PROBLEM DETAILS: Which lines of the entries below include "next"? List them all.

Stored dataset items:
※
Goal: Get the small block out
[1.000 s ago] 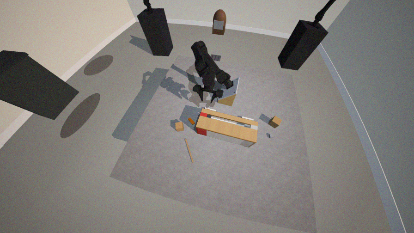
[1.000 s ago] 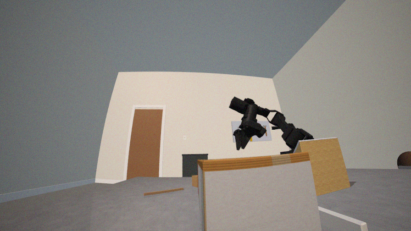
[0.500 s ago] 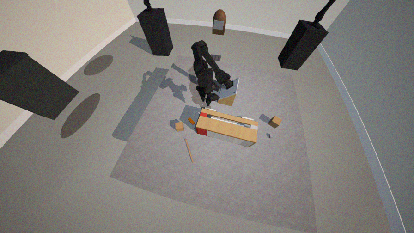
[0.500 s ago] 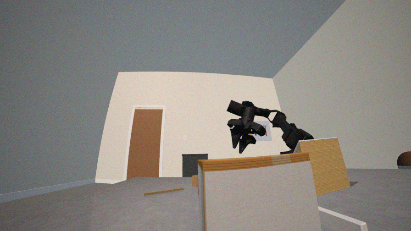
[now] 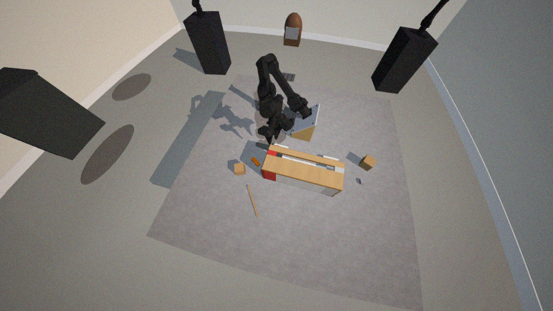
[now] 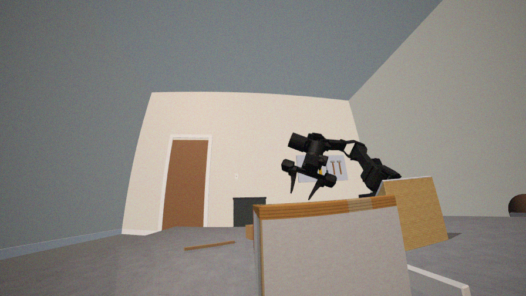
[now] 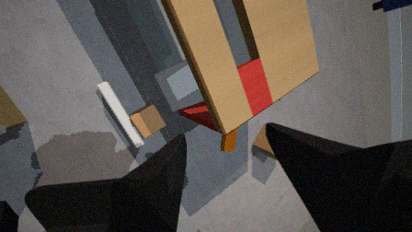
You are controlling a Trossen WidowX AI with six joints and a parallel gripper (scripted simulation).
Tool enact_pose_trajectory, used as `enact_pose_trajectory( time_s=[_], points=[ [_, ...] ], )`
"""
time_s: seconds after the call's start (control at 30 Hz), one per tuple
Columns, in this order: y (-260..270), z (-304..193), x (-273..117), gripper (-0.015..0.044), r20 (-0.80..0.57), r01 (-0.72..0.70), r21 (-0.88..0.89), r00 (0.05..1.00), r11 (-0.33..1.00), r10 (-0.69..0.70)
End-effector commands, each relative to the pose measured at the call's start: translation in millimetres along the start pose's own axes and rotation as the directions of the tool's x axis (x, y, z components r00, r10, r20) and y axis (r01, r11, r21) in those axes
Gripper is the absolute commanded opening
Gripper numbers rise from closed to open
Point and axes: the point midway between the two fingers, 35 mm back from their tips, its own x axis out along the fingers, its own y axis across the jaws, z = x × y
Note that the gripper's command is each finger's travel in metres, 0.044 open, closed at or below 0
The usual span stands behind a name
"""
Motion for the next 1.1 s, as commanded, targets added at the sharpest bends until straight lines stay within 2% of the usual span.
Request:
enact_pose_trajectory(
  time_s=[0.0,0.27,0.5,0.67,0.8,0.93,1.07],
  points=[
    [-3.0,-2.9,12.2,0.0285,0.019,0.002,0.812,0.999,0.583,-0.03],
    [-2.3,-5.3,16.6,0.0285,0.024,-0.02,0.996,0.999,0.085,-0.046],
    [-1.2,-7.5,20.4,0.0285,0.025,-0.045,0.927,0.998,-0.371,-0.057],
    [-0.3,-9.3,23.3,0.0285,0.011,-0.056,0.755,0.997,-0.653,-0.072],
    [0.5,-10.8,25.2,0.0285,-0.005,-0.068,0.559,0.996,-0.827,-0.086],
    [1.5,-12.2,27.0,0.0285,-0.022,-0.086,0.324,0.995,-0.942,-0.099],
    [3.6,-13.4,29.3,0.0285,-0.037,-0.103,0.07,0.994,-0.992,-0.106]
  ],
)
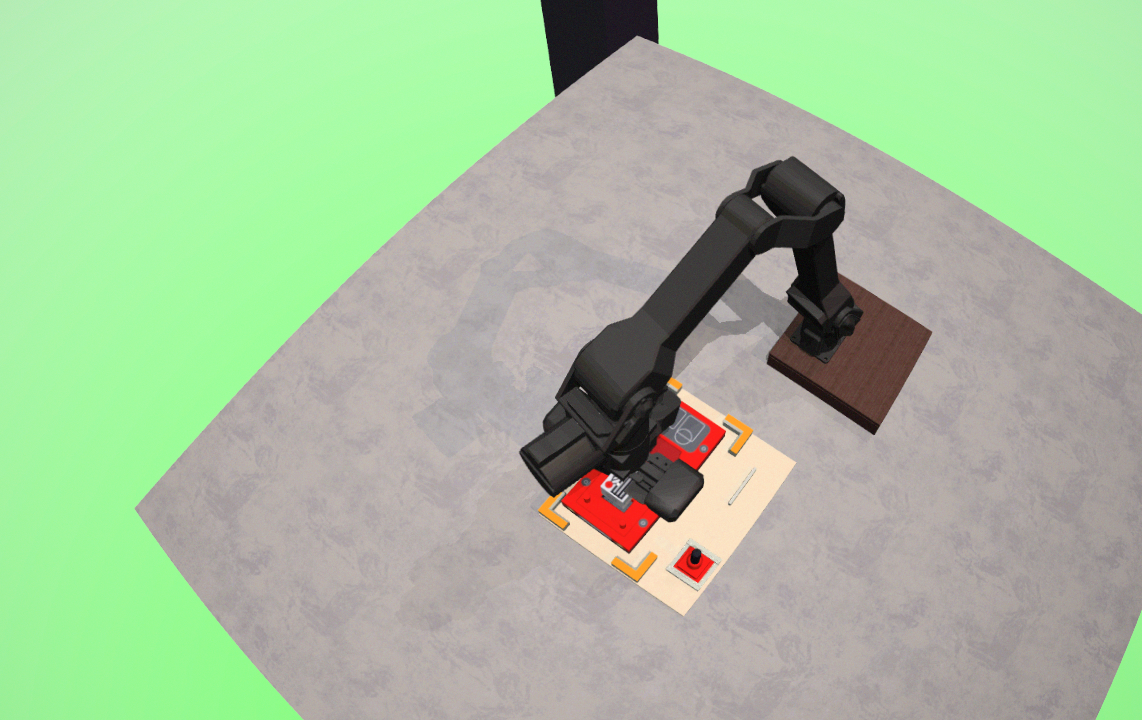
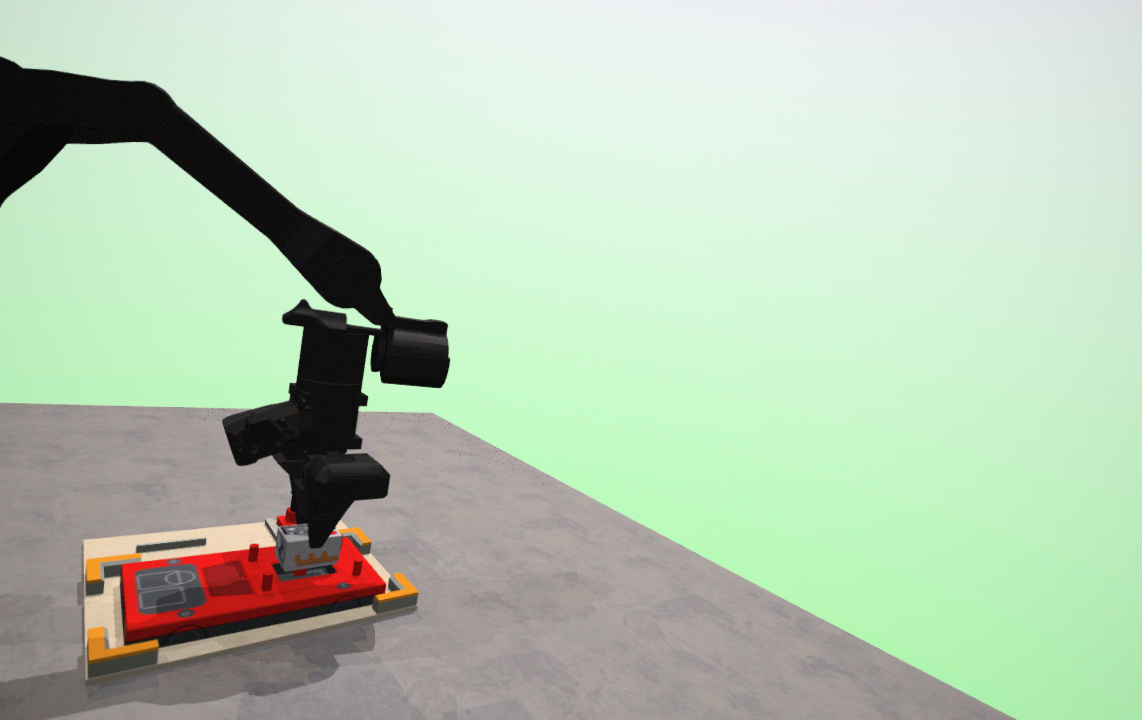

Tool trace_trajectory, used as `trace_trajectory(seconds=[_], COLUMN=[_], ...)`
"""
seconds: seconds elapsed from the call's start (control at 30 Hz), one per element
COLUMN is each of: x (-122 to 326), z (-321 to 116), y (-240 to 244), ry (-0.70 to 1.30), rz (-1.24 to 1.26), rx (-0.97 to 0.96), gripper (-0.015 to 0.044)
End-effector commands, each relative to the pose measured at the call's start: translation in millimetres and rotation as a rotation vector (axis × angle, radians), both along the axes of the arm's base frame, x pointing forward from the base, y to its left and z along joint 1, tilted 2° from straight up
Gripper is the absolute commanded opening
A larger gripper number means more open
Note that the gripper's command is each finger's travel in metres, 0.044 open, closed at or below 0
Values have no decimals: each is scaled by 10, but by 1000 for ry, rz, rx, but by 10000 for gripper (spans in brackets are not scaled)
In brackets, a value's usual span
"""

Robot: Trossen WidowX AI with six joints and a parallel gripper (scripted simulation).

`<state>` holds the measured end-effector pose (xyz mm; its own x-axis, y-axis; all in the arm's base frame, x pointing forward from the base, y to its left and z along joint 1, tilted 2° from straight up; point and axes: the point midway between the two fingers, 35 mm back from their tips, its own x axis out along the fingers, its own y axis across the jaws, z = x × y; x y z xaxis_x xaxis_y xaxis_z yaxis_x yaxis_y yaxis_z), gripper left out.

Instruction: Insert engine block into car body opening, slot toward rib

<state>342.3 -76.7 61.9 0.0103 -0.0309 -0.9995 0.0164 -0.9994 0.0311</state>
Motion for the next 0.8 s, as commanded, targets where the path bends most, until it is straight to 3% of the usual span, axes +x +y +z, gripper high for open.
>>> trace_trajectory(seconds=[0.0, 0.77], x=[-9, -8], z=[-30, -58], y=[8, 9], ry=[5, 5], rz=[2, 3], rx=[6, 6], gripper=[158, 158])
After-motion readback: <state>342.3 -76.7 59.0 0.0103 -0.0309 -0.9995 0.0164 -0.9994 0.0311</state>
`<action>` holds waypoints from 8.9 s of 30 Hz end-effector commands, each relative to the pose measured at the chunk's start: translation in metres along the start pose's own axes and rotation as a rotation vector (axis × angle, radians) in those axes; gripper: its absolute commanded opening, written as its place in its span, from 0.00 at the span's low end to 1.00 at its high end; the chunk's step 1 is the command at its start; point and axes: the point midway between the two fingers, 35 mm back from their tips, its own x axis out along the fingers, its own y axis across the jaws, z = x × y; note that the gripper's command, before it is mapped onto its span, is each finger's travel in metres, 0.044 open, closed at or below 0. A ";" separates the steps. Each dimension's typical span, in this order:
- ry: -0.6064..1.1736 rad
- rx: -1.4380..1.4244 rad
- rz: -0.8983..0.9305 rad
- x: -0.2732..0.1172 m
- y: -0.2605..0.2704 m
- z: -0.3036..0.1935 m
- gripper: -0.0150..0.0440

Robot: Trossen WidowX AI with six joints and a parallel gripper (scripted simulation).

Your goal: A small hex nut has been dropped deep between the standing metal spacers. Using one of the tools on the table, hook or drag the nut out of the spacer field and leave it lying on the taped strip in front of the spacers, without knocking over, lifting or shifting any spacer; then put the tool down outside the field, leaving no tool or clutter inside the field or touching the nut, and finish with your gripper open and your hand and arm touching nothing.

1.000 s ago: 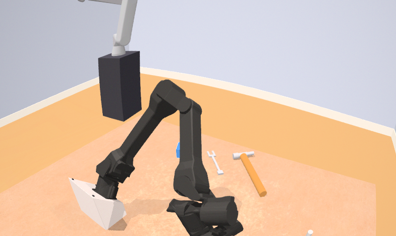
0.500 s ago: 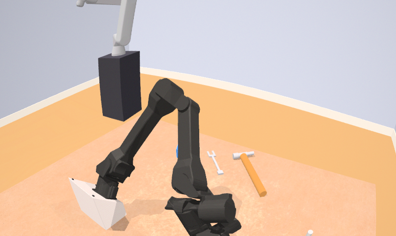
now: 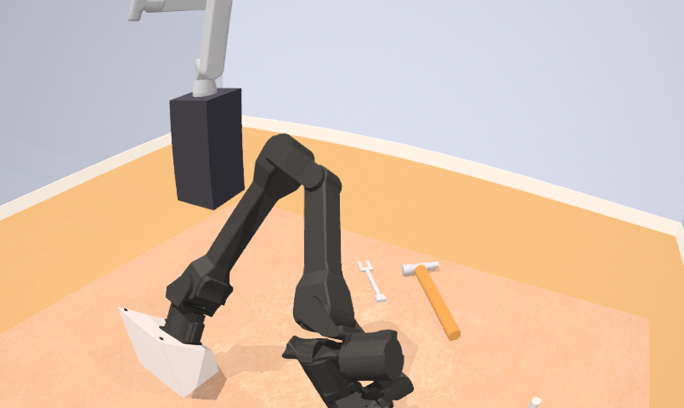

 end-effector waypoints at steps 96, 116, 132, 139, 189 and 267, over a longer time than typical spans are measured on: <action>-0.001 0.004 -0.001 -0.016 0.000 -0.057 0.25; -0.001 0.005 -0.002 -0.019 0.001 -0.067 0.25; -0.001 0.005 -0.002 -0.022 0.000 -0.075 0.25; -0.001 0.006 -0.002 -0.023 0.000 -0.078 0.25; 0.000 0.001 -0.002 -0.047 0.008 -0.089 0.25; -0.104 0.628 -0.305 -0.159 0.161 -0.126 0.25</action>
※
RESPONSE TO THE TASK:
Motion for the next 1.1 s, as commanded, targets added at the sharpest bends until straight lines stay within 2% of the usual span.
Motion for the next 0.8 s, as commanded, targets where the path bends most, until it is straight to 3% of the usual span, axes +x +y +z, gripper high for open.

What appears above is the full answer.